Exercise instructions: Could you report every line from the entries that includes the word "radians"?

========

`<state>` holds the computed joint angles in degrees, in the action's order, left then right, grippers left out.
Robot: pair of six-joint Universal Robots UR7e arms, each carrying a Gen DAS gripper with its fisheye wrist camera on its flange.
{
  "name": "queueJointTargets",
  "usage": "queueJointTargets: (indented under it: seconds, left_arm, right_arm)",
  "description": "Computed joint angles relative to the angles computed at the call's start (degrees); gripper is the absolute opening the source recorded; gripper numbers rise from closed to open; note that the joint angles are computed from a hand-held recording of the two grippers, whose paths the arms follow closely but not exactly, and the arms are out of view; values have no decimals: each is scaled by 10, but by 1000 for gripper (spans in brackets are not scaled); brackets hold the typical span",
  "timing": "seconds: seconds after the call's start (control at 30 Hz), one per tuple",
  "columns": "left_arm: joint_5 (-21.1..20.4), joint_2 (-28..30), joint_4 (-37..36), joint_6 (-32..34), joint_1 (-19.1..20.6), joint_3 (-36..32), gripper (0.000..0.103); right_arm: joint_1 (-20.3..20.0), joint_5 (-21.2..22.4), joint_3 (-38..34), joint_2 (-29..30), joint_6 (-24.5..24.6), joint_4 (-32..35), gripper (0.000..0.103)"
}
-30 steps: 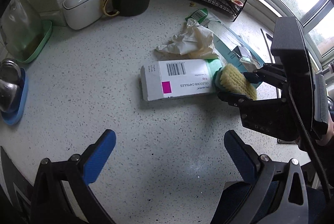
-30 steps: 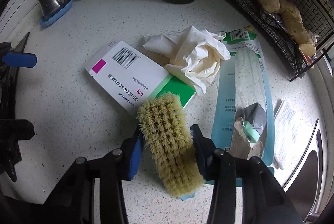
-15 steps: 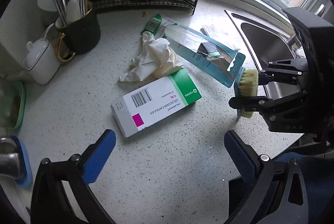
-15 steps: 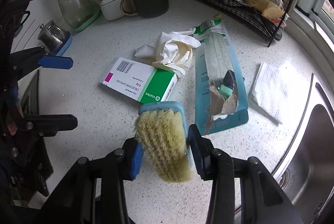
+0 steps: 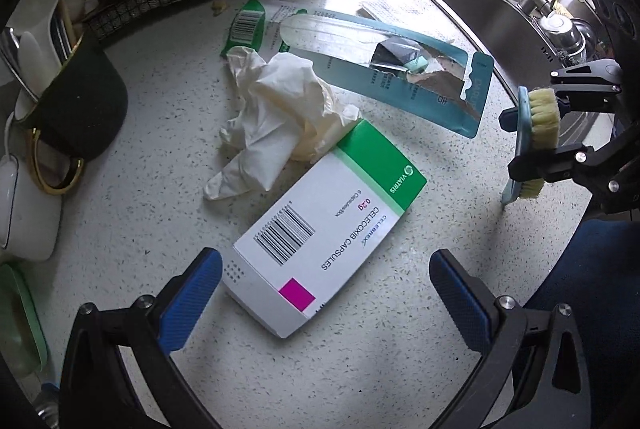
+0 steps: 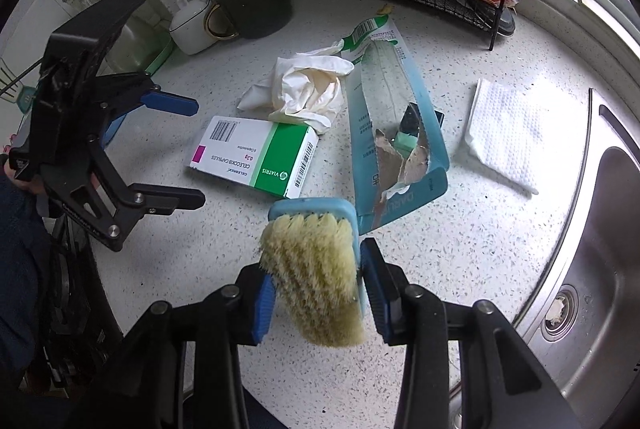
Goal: Collect trash
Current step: 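Grasp the white-green medicine box with the left gripper while the right holds the brush, then lift the box and brush off the counter with both grippers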
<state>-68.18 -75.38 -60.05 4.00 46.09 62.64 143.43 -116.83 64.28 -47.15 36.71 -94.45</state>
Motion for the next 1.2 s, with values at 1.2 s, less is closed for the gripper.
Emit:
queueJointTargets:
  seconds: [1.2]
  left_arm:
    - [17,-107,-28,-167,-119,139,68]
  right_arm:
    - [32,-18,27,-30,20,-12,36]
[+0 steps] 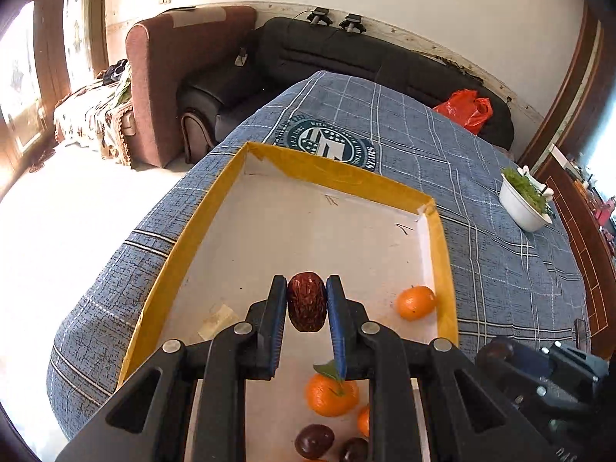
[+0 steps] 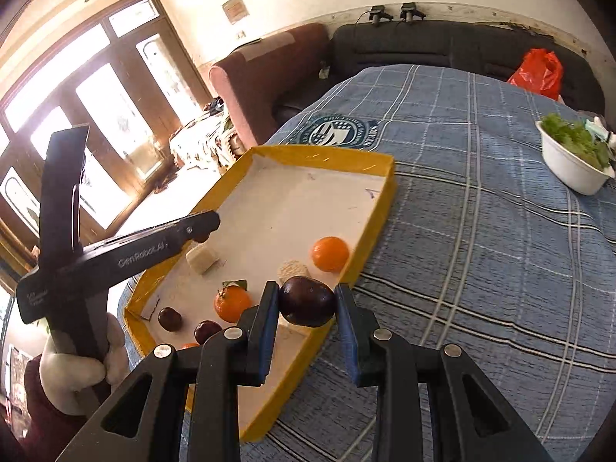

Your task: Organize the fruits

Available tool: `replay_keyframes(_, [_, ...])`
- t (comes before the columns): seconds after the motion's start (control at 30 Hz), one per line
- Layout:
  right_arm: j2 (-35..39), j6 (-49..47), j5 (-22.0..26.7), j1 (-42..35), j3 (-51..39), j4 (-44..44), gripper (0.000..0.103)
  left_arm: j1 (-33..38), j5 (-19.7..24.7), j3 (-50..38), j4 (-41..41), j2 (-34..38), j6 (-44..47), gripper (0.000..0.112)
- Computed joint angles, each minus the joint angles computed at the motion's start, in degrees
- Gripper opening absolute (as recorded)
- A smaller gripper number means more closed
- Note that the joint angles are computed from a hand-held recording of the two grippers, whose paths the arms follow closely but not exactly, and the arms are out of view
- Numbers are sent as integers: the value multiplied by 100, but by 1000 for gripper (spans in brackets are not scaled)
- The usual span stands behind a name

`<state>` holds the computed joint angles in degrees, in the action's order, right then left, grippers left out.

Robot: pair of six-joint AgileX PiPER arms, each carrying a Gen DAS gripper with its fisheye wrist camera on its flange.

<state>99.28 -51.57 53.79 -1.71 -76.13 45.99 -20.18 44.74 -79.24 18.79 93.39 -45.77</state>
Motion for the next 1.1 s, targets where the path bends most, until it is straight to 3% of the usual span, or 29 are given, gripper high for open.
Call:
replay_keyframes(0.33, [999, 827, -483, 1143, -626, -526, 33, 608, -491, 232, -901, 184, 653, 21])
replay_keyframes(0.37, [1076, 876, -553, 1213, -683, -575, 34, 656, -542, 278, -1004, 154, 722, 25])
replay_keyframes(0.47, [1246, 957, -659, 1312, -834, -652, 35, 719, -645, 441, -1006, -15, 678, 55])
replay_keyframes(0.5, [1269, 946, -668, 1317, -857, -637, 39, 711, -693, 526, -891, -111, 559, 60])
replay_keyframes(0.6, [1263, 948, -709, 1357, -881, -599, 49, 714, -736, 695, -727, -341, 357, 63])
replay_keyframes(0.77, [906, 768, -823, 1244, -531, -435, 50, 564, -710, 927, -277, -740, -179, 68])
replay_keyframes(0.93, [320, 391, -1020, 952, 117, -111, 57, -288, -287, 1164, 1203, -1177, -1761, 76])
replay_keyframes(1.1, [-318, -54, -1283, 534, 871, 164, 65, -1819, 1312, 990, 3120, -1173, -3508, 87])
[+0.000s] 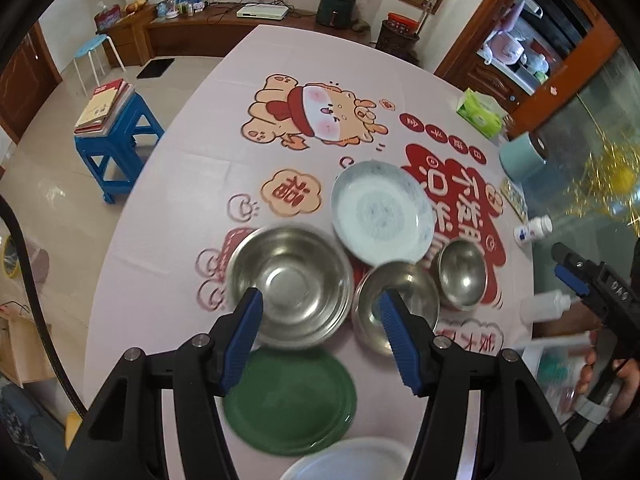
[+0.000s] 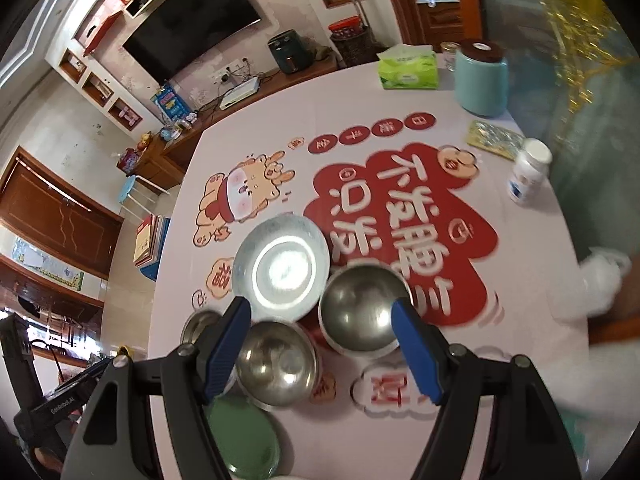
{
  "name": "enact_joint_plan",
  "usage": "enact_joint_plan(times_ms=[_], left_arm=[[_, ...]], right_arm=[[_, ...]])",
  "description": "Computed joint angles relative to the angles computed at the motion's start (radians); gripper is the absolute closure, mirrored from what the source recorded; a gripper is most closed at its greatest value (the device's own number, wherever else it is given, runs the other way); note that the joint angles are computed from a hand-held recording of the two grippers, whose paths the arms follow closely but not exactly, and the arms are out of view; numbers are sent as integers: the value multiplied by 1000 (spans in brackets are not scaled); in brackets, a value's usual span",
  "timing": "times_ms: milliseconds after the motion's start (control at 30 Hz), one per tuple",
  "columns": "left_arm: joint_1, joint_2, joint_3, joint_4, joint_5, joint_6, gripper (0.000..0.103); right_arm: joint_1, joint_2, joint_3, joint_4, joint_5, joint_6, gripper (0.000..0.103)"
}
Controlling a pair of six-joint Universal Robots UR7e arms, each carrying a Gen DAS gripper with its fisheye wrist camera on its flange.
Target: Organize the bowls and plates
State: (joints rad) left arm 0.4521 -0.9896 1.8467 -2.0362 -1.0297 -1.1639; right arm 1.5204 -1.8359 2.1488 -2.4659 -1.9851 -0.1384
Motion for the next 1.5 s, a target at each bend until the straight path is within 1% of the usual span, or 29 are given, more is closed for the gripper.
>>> enact_joint_plan(times_ms=[33, 133, 200, 367, 467, 533, 633, 733, 833, 1100, 1167, 1300, 1400, 1500], left_arm=[[11, 12, -5, -21, 2, 11, 43], [43, 55, -26, -74, 22, 43, 43], [65, 89, -40, -116, 42, 74, 43], [120, 153, -54, -231, 53, 142, 43], [150, 195, -64, -288, 55, 186, 43], [171, 226, -74, -319, 56, 212, 43], [198, 265, -86, -349, 48, 234, 43], [221, 294, -100, -354, 36, 239, 43], [244, 328, -120, -348, 30, 250, 43], [274, 386, -168, -326, 26, 279, 43], [279, 400, -181, -319, 25, 285, 46], [291, 422, -203, -300, 17, 290, 49], [292, 432, -211, -288, 34, 295, 53], [300, 444, -226, -278, 30, 307, 57]], right_arm=[[-6, 16, -2, -21, -2, -24, 30], [-28, 75, 9, -125, -12, -133, 30], [-49, 109, 11, -139, -6, -184, 30], [-93, 177, 16, -201, 26, -260, 30], [-124, 207, 20, -238, 90, -311, 30], [-133, 236, 17, -246, 97, -339, 30], [-148, 276, 7, -246, 109, -347, 30], [-163, 306, -3, -247, 124, -347, 30], [-175, 333, -13, -248, 122, -343, 30], [-195, 373, -31, -245, 135, -363, 30], [-194, 385, -36, -236, 125, -368, 31], [-200, 413, -54, -208, 103, -350, 38], [-208, 424, -54, -223, 92, -350, 42], [-220, 424, -56, -214, 113, -344, 51]])
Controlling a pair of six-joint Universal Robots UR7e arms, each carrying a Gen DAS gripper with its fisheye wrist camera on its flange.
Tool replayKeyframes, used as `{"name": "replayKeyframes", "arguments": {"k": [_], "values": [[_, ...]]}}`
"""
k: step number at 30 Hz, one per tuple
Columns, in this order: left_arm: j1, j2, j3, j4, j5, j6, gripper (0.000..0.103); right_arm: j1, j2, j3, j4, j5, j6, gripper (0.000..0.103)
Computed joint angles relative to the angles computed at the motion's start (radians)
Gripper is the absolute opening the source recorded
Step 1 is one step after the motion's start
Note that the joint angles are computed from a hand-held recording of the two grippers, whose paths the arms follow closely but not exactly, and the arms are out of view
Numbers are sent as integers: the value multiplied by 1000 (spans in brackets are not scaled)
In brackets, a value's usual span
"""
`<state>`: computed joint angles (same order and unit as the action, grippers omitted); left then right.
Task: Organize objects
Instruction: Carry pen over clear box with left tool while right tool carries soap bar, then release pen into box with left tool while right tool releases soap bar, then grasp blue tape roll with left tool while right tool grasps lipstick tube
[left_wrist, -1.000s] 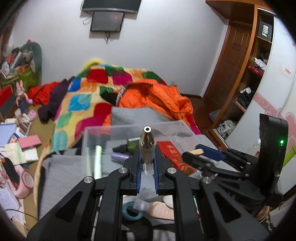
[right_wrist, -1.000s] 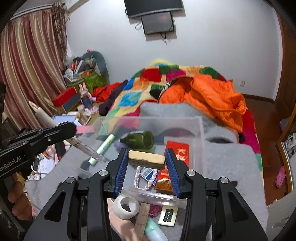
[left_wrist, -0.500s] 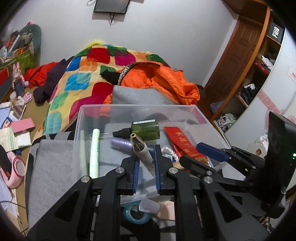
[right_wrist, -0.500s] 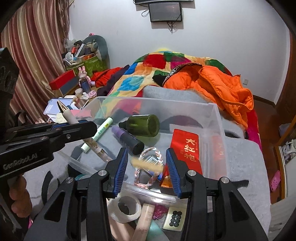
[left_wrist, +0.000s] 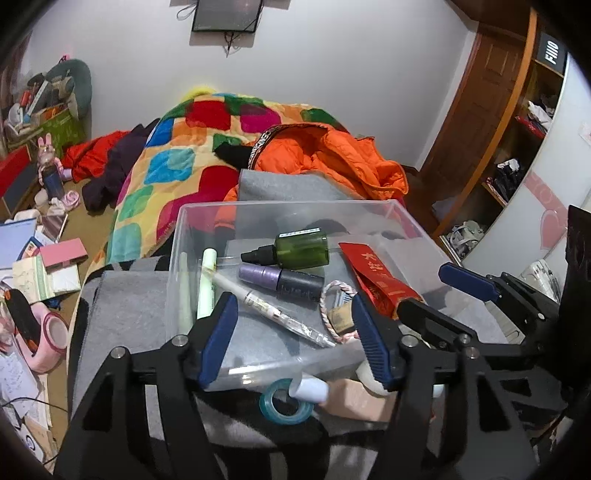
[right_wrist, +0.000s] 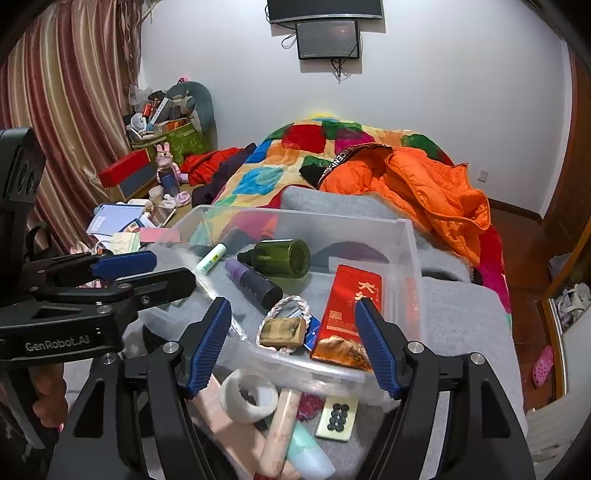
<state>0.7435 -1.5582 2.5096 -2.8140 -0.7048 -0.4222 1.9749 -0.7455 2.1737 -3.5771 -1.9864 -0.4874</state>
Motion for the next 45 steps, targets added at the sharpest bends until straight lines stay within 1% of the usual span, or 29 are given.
{"name": "replayKeyframes", "arguments": {"k": [4,8,11,14,18,22,25,28,30,32,35,36,38,39,41,45], "values": [[-44,-31,17,52,38,-33,64,1,-24,29,-20,3,2,67],[-84,-72,38,117,73,-81,69,-6,-52,61,-42,9,2,67],[-112,-112,57,191,102,-134,72,-12,-73,88,-60,11,1,67],[-126,-150,78,250,108,-181,74,-23,-91,116,-76,10,0,70],[-123,-184,101,315,98,-227,74,-41,-106,151,-81,0,6,72],[-110,-192,118,365,81,-255,74,-69,-116,180,-68,9,25,72],[-95,-176,130,388,66,-261,74,-97,-121,205,-51,33,47,72],[-62,-136,126,391,39,-261,74,-118,-121,217,-18,65,68,71],[-48,-108,120,394,36,-264,74,-123,-107,218,-12,74,74,67],[-39,-88,115,385,36,-257,74,-119,-94,211,-2,72,72,55],[-29,-64,105,356,42,-238,70,-100,-69,199,2,62,56,47],[-23,-58,103,334,32,-224,70,-91,-59,196,-5,56,47,45],[-13,-47,100,302,10,-208,62,-73,-36,187,-16,41,26,42],[-13,-35,99,284,7,-202,61,-70,-28,181,-15,37,20,40],[-20,-14,102,275,14,-210,55,-65,-16,170,-5,31,14,31],[-26,21,108,232,26,-218,47,-59,6,165,-37,10,-4,24]]}}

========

Task answer:
  "description": "Computed joint angles relative to the angles computed at the motion's start (radians); gripper is the absolute closure, mirrored from what the source recorded; a gripper is most closed at its greatest value (the device's own number, wherever else it is given, runs the other way); note that the joint angles are computed from a hand-held recording of the two grippers, whose paths the arms follow closely but not exactly, and the arms are out of view; numbers are sent as integers: the value multiplied by 1000 (spans in brackets are not scaled); in brackets, a value's usual span",
Computed joint angles relative to the angles computed at the motion's start (radians)

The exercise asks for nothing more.